Evilmass

HackSojump

项目地址:HackSojump

问卷星 Python 脚本

  1. 自动获取可用代理进行刷卷
  2. 云打码识别验证码进行刷卷

限于篇幅,云打码刷卷的代码请在 Github 查阅,喜欢的请给个 Star
sojump

随机获取答案

def get_post_data():
    tmp_data = []
    duplicate = {}
    html = requests.get('https://sojump.com/jq/' + curID + '.aspx', verify=False)
    num_reg = "id='div(.*?)'"
    num = re.findall(num_reg, html.text, re.S)[-1].split('_')[0].strip('question')  # 题目总数
    topic_reg = "rel='q(.*?)'"
    topic = re.findall(topic_reg, html.text, re.S)
    for t in topic:
        duplicate[str(t.split('_')[0])] = str(t.split('_')[1])  # 题目选项最大序号
    for x in range(1, int(num)+1):
        tmp = []
        for y in range(1, int(duplicate[str(x)])+1):
            tmp.append(str(y))
        answer = random.choice(tmp)  # 随机答案
        tmp_data.append(str(x) + '$' + answer + '}')
    tmp_data[-1] = tmp_data[-1].split('}')[0]
    # 带加权平均概率的答案选项
    # tmp_data[1] =  '2$' + excepted_answer(['1', '2'], [0.8, 0.2]) + '}'
    post_data = {'submitdata': ''.join(tmp_data)}
    return post_data


单次提交

def single_post(proxy):
    count = 0
    ip = str(proxy['http'].split('//')[1])
    try:
        judge = requests.get(url='http://sojump.com/jq/' + curID + '.aspx', proxies=proxy, headers=post_headers, timeout=5)
        if judge.status_code == 200:
            rn = re.findall('var rndnum="(.*?)";', judge.text)[0]
            url = 'http://sojump.com/handler/processjq.ashx?submittype=1&curID=' + curID + '&t=' + t + '&starttime=' + starttime + '    &rn=' + rn
            while(count < 5):
                rsp = requests.post(url=url, headers=post_headers, proxies=proxy, data=get_post_data(), verify=False, timeout=5)
                if u'不符合' in rsp.text:
                    print(u'答案不符合要求')
                    break
                if u'验证码' in rsp.text:
                    print(u'%s 不可用' % ip)
                    break
                if 'complete' in rsp.text:
                    finished =  rsp.text.split('&')[2].strip('jidx=')
                    print(u'代理IP -> %s 可用,问卷ID -> %s,已填写 -> %s 份' % (ip, curID, finished))
                count += 1
        else:
            print('http_status_code: %s' % judge.status_code)
    except Exception as e:
        # raise e
        print(ip + ' -> timeout')

多进程

def multi_post(proxies):
    multiprocessing.freeze_support()
    pool = multiprocessing.Pool(multiprocessing.cpu_count())
    result = pool.map_async(single_post, proxies)
    pool.close()
    pool.join()

为什么没有多线程

其实是有的,而且线程数控制在 50 就可以了,只是。

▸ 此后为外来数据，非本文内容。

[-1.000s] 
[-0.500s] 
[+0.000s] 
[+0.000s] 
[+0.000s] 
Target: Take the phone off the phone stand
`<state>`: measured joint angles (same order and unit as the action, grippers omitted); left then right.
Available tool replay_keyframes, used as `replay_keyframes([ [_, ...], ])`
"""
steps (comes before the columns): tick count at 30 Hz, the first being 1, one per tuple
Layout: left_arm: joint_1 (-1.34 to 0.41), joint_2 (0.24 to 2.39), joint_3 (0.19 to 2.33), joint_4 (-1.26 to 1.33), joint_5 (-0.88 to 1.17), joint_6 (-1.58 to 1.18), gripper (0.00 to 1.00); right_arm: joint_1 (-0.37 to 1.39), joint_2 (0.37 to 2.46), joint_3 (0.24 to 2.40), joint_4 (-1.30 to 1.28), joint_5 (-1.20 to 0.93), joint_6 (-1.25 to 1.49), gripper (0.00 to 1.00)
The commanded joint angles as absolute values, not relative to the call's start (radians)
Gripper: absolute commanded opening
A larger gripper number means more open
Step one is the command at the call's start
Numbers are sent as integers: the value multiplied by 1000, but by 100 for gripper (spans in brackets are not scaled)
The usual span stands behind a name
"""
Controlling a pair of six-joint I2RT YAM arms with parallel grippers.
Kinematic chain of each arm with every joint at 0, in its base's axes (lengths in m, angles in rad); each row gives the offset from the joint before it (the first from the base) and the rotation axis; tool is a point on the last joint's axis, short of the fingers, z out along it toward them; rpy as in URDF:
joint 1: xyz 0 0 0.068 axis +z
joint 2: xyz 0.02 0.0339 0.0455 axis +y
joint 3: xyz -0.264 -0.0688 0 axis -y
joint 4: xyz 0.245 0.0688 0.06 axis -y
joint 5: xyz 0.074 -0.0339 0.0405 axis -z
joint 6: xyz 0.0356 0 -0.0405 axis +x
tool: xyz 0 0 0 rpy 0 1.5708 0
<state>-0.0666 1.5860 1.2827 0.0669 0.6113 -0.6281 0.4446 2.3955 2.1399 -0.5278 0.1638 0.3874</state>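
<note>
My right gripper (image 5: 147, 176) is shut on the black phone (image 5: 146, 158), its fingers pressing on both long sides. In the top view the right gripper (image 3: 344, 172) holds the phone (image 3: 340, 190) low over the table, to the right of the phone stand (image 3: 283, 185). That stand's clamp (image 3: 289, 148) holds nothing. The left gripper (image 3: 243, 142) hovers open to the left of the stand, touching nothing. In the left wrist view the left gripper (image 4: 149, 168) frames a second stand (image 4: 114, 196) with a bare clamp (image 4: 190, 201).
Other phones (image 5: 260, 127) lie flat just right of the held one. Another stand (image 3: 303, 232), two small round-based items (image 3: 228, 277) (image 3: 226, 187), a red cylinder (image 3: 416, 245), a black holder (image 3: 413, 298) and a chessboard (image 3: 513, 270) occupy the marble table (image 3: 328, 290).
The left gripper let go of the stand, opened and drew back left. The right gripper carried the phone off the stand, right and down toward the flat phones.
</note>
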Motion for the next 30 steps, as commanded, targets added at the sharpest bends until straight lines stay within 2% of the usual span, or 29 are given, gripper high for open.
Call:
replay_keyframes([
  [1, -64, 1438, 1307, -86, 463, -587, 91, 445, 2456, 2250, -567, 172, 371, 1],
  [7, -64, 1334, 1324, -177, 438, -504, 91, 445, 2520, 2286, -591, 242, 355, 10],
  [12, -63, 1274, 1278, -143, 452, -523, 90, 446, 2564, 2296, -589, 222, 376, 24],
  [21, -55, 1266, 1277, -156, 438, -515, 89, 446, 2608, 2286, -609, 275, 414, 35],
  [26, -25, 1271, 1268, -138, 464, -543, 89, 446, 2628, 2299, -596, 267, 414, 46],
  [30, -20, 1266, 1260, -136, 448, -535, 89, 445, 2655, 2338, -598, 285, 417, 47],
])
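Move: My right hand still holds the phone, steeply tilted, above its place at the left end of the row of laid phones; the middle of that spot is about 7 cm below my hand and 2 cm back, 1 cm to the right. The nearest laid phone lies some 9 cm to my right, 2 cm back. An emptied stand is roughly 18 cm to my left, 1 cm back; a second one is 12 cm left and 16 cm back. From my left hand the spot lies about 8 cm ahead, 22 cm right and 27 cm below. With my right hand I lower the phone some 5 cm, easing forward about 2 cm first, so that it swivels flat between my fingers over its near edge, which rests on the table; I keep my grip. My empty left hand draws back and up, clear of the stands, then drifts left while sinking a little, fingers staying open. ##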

。。

一般问卷 200 份的数据足矣

开着这么多线程去刷卷跟攻击人家服务器有什么区别呢

取消回显能增加多线程刷卷速度(逃

获取代理

这里安利一个免费代理网站:GatherProxy需要梯子注册个账号,一次大概能获取到 200+ 的 HTTP 代理和 1000+ 的 Socks 代理(可用),然而懒人表示连登录的验证码都懒得填,于是乎发现 POST 登陆不需要验证码(WTF???

取消验证码登陆

def login():
    with requests.Session() as tmp:
        final = None
        is_login = tmp.get(url=manage_url, headers=manage_headers, verify=False)
        if u'防重复填写' in is_login.text:
            print(u'利用cookie登陆成功')
            final = is_login
        if u'刷票' in is_login.text:
            print(u'访问频率过快已被禁止,请解封IP')
            exit(0)
        else:
            __EVENTVALIDATION = tmp.get(url='https://www.sojump.com/login.aspx', verify=False)
            login_data['__EVENTVALIDATION'] = str(re.findall('id="__EVENTVALIDATION" value="(.*?)"', __EVENTVALIDATION.text, re.S)[0])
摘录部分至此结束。